* **WHAT IS NEEDED**
Leave the images aside and repeat the whole listing exactly.

*** Opening of DATASET EXCERPT ***

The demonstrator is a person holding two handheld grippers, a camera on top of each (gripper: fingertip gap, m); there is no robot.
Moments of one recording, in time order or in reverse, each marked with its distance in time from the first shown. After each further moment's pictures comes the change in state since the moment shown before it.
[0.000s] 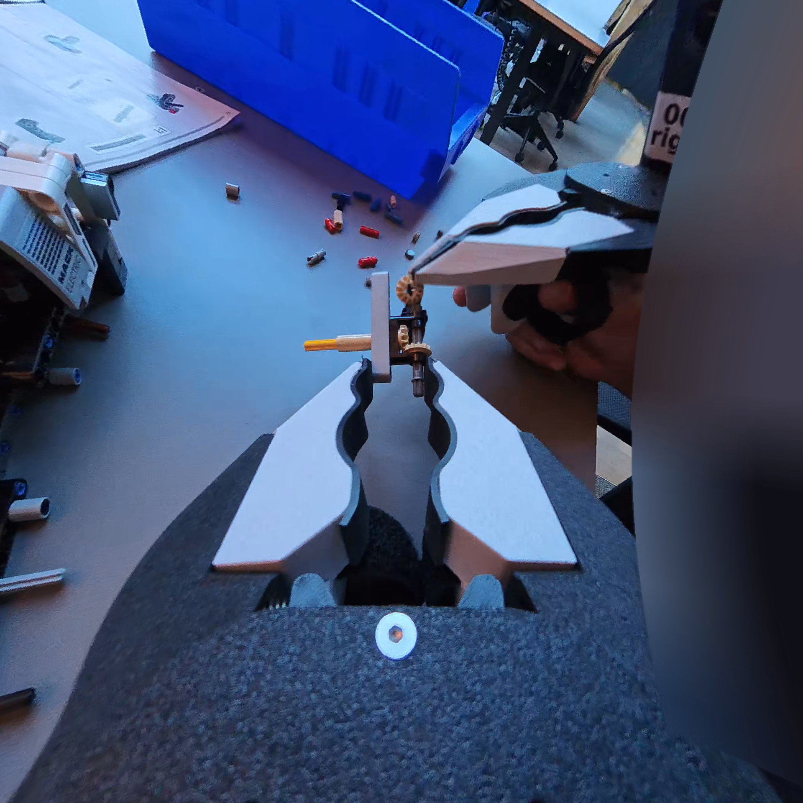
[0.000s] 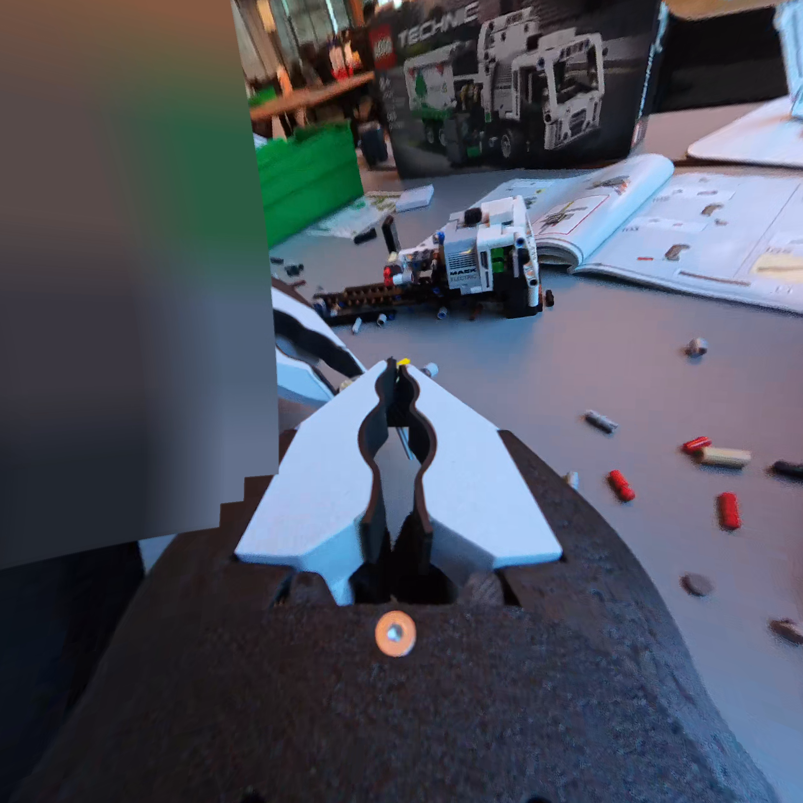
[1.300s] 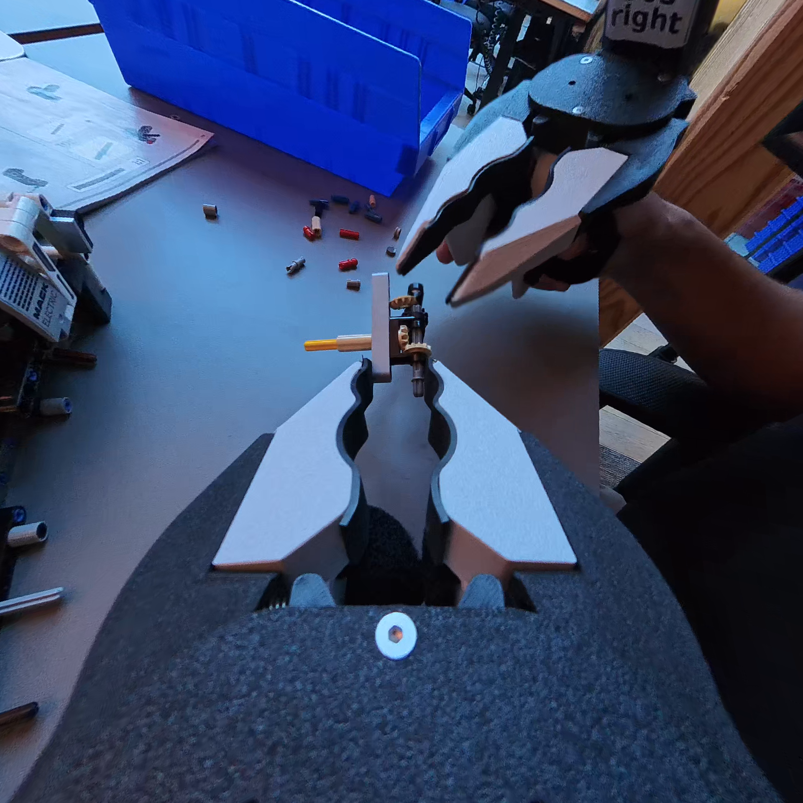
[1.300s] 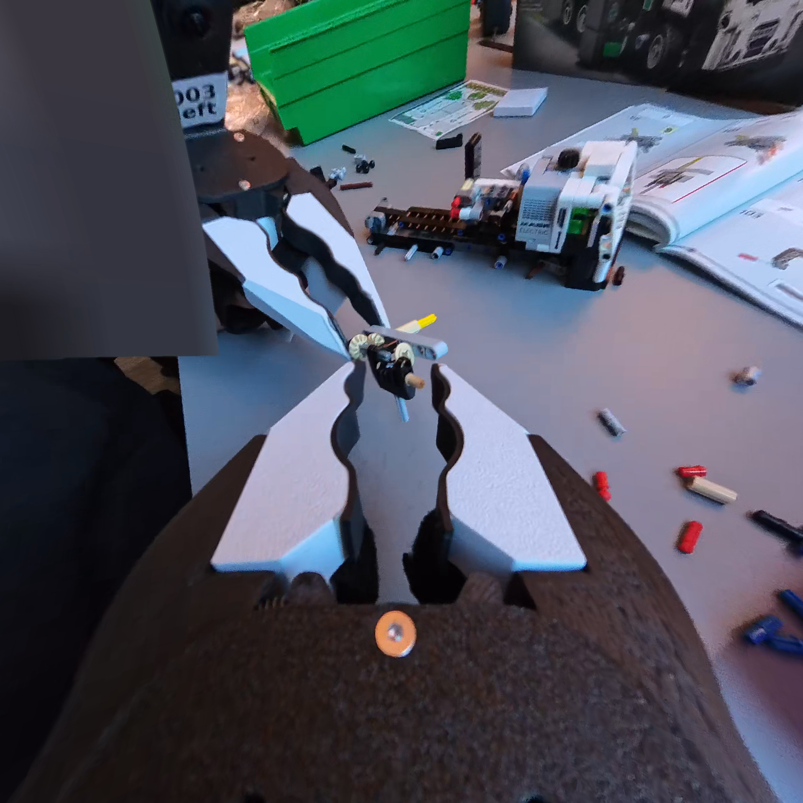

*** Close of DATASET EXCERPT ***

* **RESULT FOR THIS TASK**
The demonstrator is a person holding two handheld grippers, a camera on top of each (gripper: fingertip gap, m); there is no robot.
Moments of one recording, in time order or in reverse, each marked with its distance in time from the first shown. After each further moment's pictures comes the change in state since the moment shown before it.
[0.000s] 
[0.000s] 
[1.300s] 
[1.300s] 

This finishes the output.